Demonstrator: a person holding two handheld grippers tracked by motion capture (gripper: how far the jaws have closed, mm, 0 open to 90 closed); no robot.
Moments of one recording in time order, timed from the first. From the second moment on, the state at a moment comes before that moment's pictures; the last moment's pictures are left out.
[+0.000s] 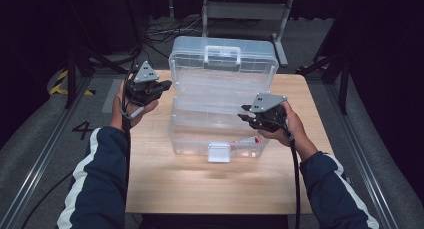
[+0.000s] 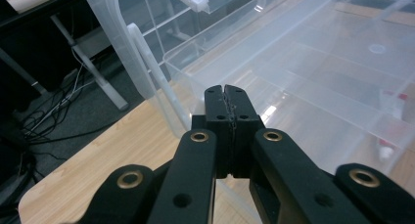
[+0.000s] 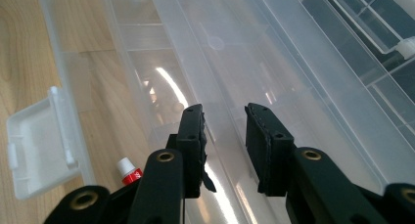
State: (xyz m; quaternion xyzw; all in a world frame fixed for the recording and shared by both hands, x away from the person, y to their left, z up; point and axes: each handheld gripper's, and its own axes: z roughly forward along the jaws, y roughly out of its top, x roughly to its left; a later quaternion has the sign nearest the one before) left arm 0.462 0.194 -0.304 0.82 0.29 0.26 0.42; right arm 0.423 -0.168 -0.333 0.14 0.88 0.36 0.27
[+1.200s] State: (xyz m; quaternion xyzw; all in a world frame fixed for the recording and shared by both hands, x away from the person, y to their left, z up) left arm 0.465 0.189 -0.302 0.77 0.30 0.25 0.50; right arm 0.409 -0.179 -0.336 0.14 0.90 0.34 0.24
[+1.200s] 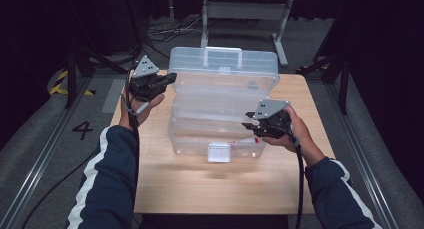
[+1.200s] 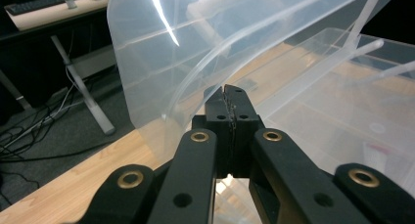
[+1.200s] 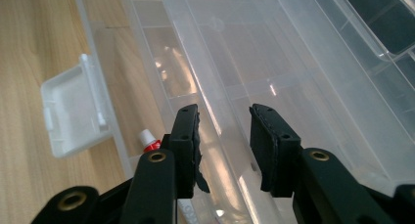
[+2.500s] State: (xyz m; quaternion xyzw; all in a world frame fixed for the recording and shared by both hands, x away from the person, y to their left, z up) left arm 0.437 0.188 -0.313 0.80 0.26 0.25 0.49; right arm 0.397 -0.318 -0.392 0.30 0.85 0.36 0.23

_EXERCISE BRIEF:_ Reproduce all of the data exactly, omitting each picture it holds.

_EXPECTED ANSWER:_
Demonstrator: a person holding two handheld grippers tracked by motion capture (gripper: how far the jaws have closed, mm, 0 open to 90 closed); no robot.
Moments of one recording in time order, timed from the first. From the second moment on, the state at a moment comes before that moment's pictures; the last moment's pictures are left out.
[+0.000s] 
[+0.000s] 
[+0.000s] 
State: (xyz m; quaternion xyzw; all in a world frame fixed for the recording and shared by both hands, x away from the person, y to their left, z up; point and axes: each handheld gripper's, and its own axes: z roughly forward along the jaws, y roughly out of its top, x roughly to its left; a later quaternion has the sign nearest the one before) left arm 0.462 0.194 -0.304 0.82 0.29 0.26 0.42; right arm 0.423 -0.168 -0.333 0.14 0.88 0.36 0.27
[+1.200s] State: (xyz m; quaternion xyzw; all in a world frame fixed for the recording and shared by both hands, x away from the person, y to their left, z up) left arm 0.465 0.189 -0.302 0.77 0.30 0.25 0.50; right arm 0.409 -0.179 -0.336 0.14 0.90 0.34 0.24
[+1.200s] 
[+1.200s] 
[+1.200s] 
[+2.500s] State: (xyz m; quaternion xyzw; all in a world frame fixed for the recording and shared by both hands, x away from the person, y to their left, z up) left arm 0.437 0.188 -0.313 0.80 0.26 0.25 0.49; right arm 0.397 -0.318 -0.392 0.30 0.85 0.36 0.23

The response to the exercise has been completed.